● WHAT THE TASK REQUIRES
When you spot the word "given" in a line of the data below, copy that line.

Recorded data
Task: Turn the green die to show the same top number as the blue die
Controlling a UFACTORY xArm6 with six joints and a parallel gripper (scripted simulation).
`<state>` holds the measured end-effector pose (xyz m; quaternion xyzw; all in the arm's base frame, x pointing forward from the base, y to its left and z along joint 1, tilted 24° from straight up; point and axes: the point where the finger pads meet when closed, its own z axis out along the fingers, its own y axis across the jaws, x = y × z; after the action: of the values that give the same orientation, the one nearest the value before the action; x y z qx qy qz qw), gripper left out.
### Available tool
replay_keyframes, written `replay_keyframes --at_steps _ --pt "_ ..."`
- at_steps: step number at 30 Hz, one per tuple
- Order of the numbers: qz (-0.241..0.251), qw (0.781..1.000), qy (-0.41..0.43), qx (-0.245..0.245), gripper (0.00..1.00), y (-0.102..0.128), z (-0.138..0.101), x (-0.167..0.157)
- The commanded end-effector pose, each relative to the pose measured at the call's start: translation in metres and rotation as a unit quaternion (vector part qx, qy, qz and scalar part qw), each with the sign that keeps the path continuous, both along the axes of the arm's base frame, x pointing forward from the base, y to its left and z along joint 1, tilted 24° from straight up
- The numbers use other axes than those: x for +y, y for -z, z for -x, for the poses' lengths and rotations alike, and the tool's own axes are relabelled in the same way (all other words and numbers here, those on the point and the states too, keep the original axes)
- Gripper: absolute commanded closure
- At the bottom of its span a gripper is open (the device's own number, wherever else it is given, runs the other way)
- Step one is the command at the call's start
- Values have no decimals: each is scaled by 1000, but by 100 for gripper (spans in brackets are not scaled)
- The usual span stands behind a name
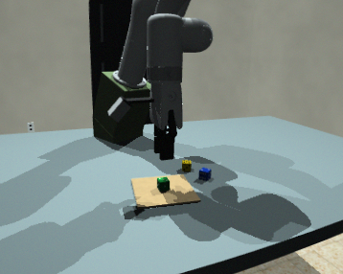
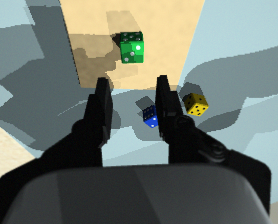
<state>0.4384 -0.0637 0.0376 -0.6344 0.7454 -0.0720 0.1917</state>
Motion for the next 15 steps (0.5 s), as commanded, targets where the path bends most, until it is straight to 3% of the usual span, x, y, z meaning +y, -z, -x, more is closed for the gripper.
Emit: replay_keyframes --at_steps 1,15 --pt "1 1000 0 -1 58 -1 -1 0" --pt "7 1000 3 6 58 -2 -2 -4"
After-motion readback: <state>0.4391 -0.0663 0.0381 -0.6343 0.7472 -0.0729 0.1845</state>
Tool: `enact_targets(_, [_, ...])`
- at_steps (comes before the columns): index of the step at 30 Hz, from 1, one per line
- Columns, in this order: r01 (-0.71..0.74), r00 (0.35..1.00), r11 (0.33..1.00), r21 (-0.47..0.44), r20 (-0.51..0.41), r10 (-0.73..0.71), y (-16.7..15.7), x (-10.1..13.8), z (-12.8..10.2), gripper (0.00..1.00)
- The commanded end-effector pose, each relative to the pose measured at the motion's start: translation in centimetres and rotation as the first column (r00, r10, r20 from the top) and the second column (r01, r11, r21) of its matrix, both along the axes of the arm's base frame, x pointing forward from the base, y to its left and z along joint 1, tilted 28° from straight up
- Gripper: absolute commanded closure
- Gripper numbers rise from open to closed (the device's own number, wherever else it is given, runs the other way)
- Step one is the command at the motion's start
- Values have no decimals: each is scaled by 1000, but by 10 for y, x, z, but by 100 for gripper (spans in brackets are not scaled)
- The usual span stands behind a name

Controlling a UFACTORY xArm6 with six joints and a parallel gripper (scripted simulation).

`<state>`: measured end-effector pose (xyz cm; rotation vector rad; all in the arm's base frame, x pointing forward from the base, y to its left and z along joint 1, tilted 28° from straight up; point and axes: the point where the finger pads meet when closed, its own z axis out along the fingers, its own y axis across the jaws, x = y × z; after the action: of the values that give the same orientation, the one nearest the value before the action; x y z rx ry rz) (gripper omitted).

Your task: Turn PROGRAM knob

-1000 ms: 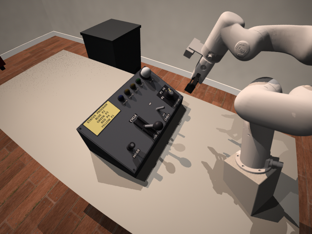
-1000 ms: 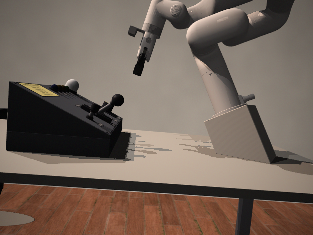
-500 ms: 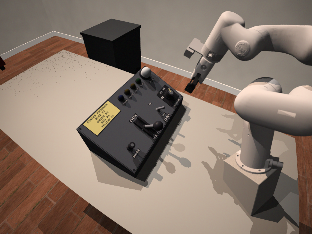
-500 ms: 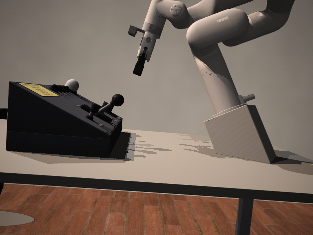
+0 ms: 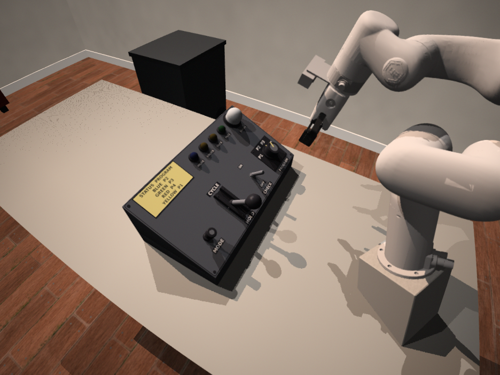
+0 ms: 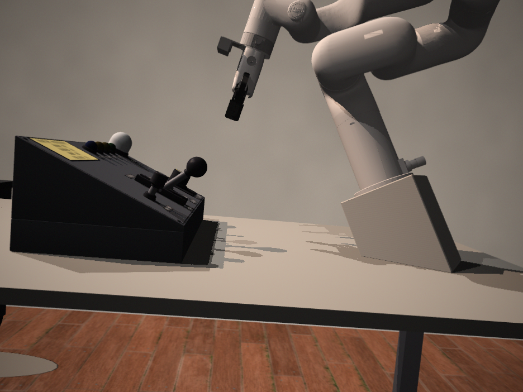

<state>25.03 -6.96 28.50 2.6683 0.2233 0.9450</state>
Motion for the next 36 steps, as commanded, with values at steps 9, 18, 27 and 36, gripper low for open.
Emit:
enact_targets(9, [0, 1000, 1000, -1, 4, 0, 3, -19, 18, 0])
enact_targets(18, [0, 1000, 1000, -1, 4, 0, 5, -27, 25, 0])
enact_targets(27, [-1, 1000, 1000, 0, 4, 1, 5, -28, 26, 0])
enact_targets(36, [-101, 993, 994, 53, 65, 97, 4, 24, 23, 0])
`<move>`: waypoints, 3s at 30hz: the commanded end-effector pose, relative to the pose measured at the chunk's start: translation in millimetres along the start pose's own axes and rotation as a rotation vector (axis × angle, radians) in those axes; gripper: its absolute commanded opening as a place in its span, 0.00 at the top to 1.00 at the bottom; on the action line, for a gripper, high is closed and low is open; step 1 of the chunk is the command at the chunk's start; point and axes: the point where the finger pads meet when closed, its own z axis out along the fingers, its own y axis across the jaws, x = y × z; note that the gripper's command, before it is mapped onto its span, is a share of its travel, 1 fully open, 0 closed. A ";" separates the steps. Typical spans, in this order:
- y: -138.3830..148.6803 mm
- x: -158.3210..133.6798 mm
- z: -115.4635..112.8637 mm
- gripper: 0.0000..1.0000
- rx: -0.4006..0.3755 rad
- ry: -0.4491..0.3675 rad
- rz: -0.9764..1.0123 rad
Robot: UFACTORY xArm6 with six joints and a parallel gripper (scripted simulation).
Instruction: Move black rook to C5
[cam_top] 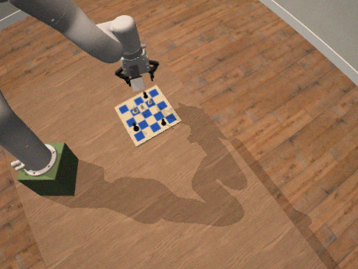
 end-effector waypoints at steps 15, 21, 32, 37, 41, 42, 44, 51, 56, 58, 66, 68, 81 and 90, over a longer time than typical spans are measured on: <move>-0.8 -0.8 14.5 0.63 0.003 -0.049 -0.673; -0.8 -0.8 14.5 0.63 0.003 -0.049 -0.673; -0.8 -0.8 14.5 0.63 0.003 -0.049 -0.673; -0.8 -0.8 14.5 0.63 0.003 -0.049 -0.673; -0.8 -0.8 14.5 0.63 0.003 -0.049 -0.673; -0.8 -0.8 14.5 0.63 0.003 -0.049 -0.673; -0.8 -0.8 14.5 0.63 0.003 -0.049 -0.673; -0.8 -0.8 14.6 0.63 0.003 -0.049 -0.673; -0.8 -0.8 16.0 0.63 0.003 -0.050 -0.673; -0.8 -0.8 16.0 0.63 0.003 -0.050 -0.673; -0.8 -1.0 22.2 0.63 0.003 -0.051 -0.673; -0.8 -1.0 24.6 0.63 0.003 -0.051 -0.673; -0.6 -1.5 41.4 0.63 0.003 -0.051 -0.673; -0.5 -1.8 55.2 0.63 0.003 -0.051 -0.673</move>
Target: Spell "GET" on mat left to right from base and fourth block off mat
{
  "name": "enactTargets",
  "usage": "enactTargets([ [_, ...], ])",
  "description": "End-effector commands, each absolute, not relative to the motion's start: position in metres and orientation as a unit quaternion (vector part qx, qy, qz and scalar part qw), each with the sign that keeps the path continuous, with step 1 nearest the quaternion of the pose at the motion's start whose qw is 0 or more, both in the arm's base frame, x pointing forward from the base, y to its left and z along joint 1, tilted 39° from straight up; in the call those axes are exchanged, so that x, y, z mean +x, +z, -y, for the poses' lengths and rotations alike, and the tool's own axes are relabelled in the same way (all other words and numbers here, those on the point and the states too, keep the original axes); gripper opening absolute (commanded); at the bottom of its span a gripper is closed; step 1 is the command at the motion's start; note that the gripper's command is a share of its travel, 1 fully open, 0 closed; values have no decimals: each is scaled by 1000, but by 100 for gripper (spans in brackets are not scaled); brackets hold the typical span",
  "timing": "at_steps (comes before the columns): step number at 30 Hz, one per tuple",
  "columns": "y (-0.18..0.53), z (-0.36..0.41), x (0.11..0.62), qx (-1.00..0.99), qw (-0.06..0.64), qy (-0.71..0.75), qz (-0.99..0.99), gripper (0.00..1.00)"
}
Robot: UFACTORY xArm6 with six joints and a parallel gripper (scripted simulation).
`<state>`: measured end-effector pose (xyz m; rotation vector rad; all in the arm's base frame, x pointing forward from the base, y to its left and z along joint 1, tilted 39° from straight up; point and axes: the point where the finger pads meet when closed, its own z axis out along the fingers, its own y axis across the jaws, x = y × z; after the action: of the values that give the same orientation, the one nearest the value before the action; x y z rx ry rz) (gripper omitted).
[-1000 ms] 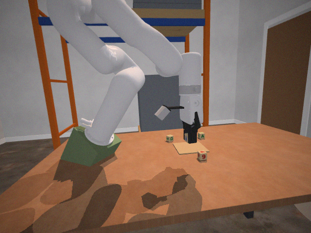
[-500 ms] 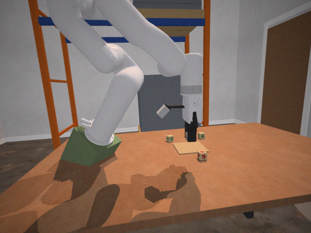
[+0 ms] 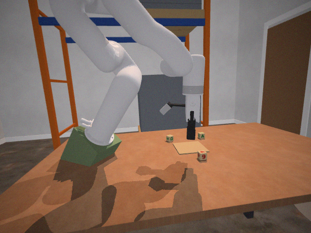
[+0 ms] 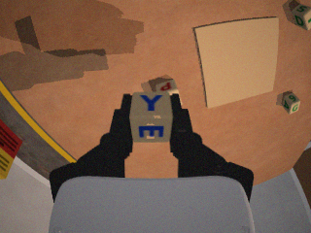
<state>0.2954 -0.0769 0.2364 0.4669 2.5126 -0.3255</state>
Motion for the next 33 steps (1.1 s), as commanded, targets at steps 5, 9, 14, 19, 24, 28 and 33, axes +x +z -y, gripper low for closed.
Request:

● ANSWER TO THE PROBLEM
- At the bottom of its span a gripper is open (the device's own number, wherever else it is given, runs the other way)
- Gripper numbers rise from open to closed (the device's own number, wherever else it is given, runs the other way)

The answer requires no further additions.